— Problem requirements —
Restate the following entries exactly, including every line.

(Records contained in a dataset)

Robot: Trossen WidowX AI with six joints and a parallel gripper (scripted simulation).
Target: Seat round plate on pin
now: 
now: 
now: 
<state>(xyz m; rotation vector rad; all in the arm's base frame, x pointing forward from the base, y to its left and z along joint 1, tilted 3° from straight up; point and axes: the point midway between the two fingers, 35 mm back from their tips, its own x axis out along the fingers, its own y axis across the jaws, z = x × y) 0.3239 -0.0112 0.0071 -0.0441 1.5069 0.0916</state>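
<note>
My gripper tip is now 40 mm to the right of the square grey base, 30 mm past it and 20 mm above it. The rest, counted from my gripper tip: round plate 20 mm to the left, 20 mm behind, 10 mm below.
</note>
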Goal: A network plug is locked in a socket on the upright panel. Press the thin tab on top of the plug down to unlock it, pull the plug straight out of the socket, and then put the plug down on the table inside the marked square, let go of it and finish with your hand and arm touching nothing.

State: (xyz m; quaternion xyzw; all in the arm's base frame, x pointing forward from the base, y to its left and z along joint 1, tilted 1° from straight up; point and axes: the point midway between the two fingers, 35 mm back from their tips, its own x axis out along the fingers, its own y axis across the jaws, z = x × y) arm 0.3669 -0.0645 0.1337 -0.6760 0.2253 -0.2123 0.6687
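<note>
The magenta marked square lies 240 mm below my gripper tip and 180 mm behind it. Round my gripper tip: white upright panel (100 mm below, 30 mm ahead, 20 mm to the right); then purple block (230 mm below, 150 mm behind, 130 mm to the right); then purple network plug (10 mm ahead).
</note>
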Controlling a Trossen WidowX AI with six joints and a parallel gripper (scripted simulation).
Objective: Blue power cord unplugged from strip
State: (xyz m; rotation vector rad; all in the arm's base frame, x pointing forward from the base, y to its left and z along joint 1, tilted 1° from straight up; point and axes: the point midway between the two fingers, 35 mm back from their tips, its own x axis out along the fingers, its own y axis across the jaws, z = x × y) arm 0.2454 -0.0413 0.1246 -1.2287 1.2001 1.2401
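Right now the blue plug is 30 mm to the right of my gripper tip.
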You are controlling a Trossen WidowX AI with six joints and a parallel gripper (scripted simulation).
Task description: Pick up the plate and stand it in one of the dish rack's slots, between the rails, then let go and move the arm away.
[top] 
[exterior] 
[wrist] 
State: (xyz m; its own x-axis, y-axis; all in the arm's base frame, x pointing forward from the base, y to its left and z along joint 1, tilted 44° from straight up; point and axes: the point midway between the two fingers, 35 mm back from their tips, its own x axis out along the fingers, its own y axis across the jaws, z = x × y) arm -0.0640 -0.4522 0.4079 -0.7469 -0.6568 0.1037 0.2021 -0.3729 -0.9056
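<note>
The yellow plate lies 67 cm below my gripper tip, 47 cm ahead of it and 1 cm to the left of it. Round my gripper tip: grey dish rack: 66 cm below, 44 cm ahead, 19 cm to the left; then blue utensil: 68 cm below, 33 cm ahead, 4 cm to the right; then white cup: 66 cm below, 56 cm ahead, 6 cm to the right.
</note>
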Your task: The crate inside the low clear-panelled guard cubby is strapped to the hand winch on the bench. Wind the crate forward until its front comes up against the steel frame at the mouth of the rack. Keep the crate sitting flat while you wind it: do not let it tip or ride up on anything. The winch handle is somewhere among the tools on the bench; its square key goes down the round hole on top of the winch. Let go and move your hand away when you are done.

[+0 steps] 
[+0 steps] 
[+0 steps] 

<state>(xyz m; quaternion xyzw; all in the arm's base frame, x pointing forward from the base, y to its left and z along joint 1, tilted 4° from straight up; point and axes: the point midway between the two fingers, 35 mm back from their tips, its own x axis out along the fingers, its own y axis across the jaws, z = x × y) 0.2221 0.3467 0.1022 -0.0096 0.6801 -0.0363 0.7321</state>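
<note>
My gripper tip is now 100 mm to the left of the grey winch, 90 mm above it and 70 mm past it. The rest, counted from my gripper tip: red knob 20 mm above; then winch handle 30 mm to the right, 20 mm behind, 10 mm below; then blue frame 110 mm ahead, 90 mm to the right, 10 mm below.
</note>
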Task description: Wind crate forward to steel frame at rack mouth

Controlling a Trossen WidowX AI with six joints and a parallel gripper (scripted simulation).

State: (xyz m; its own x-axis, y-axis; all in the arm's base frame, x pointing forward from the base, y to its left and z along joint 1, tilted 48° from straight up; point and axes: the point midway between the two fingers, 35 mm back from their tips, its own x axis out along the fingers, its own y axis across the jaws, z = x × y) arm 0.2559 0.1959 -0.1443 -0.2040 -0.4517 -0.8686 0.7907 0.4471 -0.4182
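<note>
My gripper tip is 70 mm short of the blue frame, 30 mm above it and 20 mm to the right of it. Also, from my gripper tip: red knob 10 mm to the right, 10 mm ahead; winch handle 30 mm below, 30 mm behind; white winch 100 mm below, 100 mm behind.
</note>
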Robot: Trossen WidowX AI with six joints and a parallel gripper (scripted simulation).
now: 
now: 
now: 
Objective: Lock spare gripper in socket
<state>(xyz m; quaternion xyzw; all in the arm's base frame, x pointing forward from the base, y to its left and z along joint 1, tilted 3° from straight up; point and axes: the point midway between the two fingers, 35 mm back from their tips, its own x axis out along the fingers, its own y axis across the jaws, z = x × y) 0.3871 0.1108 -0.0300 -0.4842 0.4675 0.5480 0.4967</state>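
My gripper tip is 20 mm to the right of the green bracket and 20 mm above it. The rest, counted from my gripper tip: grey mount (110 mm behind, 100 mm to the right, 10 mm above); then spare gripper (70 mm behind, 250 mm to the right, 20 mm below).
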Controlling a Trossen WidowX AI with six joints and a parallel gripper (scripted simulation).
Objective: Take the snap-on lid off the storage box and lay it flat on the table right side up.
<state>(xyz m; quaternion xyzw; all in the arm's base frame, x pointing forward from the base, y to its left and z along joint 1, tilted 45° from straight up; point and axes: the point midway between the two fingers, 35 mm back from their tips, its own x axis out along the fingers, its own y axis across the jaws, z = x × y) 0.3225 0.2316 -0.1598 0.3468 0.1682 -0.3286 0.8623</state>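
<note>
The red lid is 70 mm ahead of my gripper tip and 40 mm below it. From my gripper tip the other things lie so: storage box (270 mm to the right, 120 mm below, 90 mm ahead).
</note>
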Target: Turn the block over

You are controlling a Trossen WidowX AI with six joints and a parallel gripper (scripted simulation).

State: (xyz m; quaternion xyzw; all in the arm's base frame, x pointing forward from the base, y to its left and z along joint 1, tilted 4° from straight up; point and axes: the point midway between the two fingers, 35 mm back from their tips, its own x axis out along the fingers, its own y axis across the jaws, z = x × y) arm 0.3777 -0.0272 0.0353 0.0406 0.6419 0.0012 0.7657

— Answer to this task —
Robot: Trossen WidowX AI with six joints and a parallel gripper (scripted simulation).
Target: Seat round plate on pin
now: 
now: 
now: 
<state>(xyz m; rotation vector rad; all in the arm's base frame, x pointing forward from the base, y to its left and z along joint 1, tilted 3° from straight up; point and axes: the point midway between the two fingers, 35 mm back from their tips, its own x axis out along the fingers, its own y axis across the jaws, z = x × y) 0.3239 -0.0112 0.0071 -0.0441 1.5069 0.0916</state>
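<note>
My gripper tip is now 40 mm to the right of the square grey base, 30 mm past it and 20 mm above it. The rest, counted from my gripper tip: round plate 20 mm to the left, 20 mm behind, 10 mm below.
</note>
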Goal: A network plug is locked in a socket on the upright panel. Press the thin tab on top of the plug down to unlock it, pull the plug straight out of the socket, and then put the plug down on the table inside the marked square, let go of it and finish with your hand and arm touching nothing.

State: (xyz m; quaternion xyzw; all in the arm's base frame, x pointing forward from the base, y to its left and z along joint 1, tilted 1° from straight up; point and axes: the point midway between the two fingers, 35 mm back from their tips, its own x axis out along the fingers, its own y axis across the jaws, z = x × y) arm 0.3669 -0.0645 0.1337 -0.6760 0.2253 -0.2123 0.6687
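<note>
The magenta marked square lies 240 mm below my gripper tip and 180 mm behind it. Round my gripper tip: white upright panel (100 mm below, 30 mm ahead, 20 mm to the right); then purple block (230 mm below, 150 mm behind, 130 mm to the right); then purple network plug (10 mm ahead).
</note>
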Controlling a Trossen WidowX AI with six joints and a parallel gripper (scripted simulation).
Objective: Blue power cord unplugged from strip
State: (xyz m; rotation vector rad; all in the arm's base frame, x pointing forward from the base, y to its left and z along joint 1, tilted 1° from straight up; point and axes: the point midway between the two fingers, 35 mm back from their tips, its own x axis out along the fingers, its own y axis across the jaws, z = x × y) arm 0.2454 -0.0413 0.1246 -1.2287 1.2001 1.2401
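Right now the blue plug is 30 mm to the right of my gripper tip.
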You are controlling a Trossen WidowX AI with six joints and a parallel gripper (scripted simulation).
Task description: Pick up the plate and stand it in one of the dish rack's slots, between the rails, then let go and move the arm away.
[top] 
[exterior] 
[wrist] 
State: (xyz m; its own x-axis, y-axis; all in the arm's base frame, x pointing forward from the base, y to its left and z along joint 1, tilted 44° from straight up; point and axes: the point midway between the two fingers, 35 mm back from their tips, its own x axis out along the fingers, its own y axis across the jaws, z = x × y) arm -0.0640 -0.4522 0.4079 -0.7469 -0.6568 0.1037 0.2021 -0.3729 -0.9056
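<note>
The yellow plate lies 67 cm below my gripper tip, 47 cm ahead of it and 1 cm to the left of it. Round my gripper tip: grey dish rack: 66 cm below, 44 cm ahead, 19 cm to the left; then blue utensil: 68 cm below, 33 cm ahead, 4 cm to the right; then white cup: 66 cm below, 56 cm ahead, 6 cm to the right.
</note>
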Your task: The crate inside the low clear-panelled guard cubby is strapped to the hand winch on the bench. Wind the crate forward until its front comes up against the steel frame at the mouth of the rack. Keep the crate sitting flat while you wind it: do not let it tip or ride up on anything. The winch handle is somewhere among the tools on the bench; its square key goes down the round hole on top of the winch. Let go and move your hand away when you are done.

[+0 steps] 
[+0 steps] 
[+0 steps] 

<state>(xyz m; quaternion xyzw; all in the arm's base frame, x pointing forward from the base, y to its left and z along joint 1, tilted 4° from straight up; point and axes: the point midway between the two fingers, 35 mm back from their tips, its own x axis out along the fingers, its own y axis across the jaws, z = x × y) 0.2221 0.3467 0.1022 -0.0096 0.6801 -0.0363 0.7321</state>
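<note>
My gripper tip is now 100 mm to the left of the grey winch, 90 mm above it and 70 mm past it. The rest, counted from my gripper tip: red knob 20 mm above; then winch handle 30 mm to the right, 20 mm behind, 10 mm below; then blue frame 110 mm ahead, 90 mm to the right, 10 mm below.
</note>
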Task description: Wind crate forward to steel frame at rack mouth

Controlling a Trossen WidowX AI with six joints and a parallel gripper (scripted simulation).

State: (xyz m; its own x-axis, y-axis; all in the arm's base frame, x pointing forward from the base, y to its left and z along joint 1, tilted 48° from straight up; point and axes: the point midway between the two fingers, 35 mm back from their tips, its own x axis out along the fingers, its own y axis across the jaws, z = x × y) arm 0.2559 0.1959 -0.1443 -0.2040 -0.4517 -0.8686 0.7907 0.4471 -0.4182
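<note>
My gripper tip is 70 mm short of the blue frame, 30 mm above it and 20 mm to the right of it. Also, from my gripper tip: red knob 10 mm to the right, 10 mm ahead; winch handle 30 mm below, 30 mm behind; white winch 100 mm below, 100 mm behind.
</note>
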Robot: Trossen WidowX AI with six joints and a parallel gripper (scripted simulation).
now: 
now: 
now: 
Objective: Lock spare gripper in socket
<state>(xyz m; quaternion xyzw; all in the arm's base frame, x pointing forward from the base, y to its left and z along joint 1, tilted 3° from straight up; point and axes: the point midway between the two fingers, 35 mm back from their tips, its own x axis out along the fingers, its own y axis across the jaws, z = x × y) 0.3871 0.1108 -0.0300 -0.4842 0.4675 0.5480 0.4967</state>
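My gripper tip is 20 mm to the right of the green bracket and 20 mm above it. The rest, counted from my gripper tip: grey mount (110 mm behind, 100 mm to the right, 10 mm above); then spare gripper (70 mm behind, 250 mm to the right, 20 mm below).
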Controlling a Trossen WidowX AI with six joints and a parallel gripper (scripted simulation).
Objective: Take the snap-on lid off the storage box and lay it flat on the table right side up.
<state>(xyz m; quaternion xyzw; all in the arm's base frame, x pointing forward from the base, y to its left and z along joint 1, tilted 45° from straight up; point and axes: the point midway between the two fingers, 35 mm back from their tips, its own x axis out along the fingers, its own y axis across the jaws, z = x × y) 0.3225 0.2316 -0.1598 0.3468 0.1682 -0.3286 0.8623</state>
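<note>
The red lid is 70 mm ahead of my gripper tip and 40 mm below it. From my gripper tip the other things lie so: storage box (270 mm to the right, 120 mm below, 90 mm ahead).
</note>
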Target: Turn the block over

You are controlling a Trossen WidowX AI with six joints and a parallel gripper (scripted simulation).

State: (xyz m; quaternion xyzw; all in the arm's base frame, x pointing forward from the base, y to its left and z along joint 1, tilted 4° from straight up; point and axes: the point midway between the two fingers, 35 mm back from their tips, its own x axis out along the fingers, its own y axis across the jaws, z = x × y) arm 0.3777 -0.0272 0.0353 0.0406 0.6419 0.0012 0.7657

Fully answered, the exercise is complete.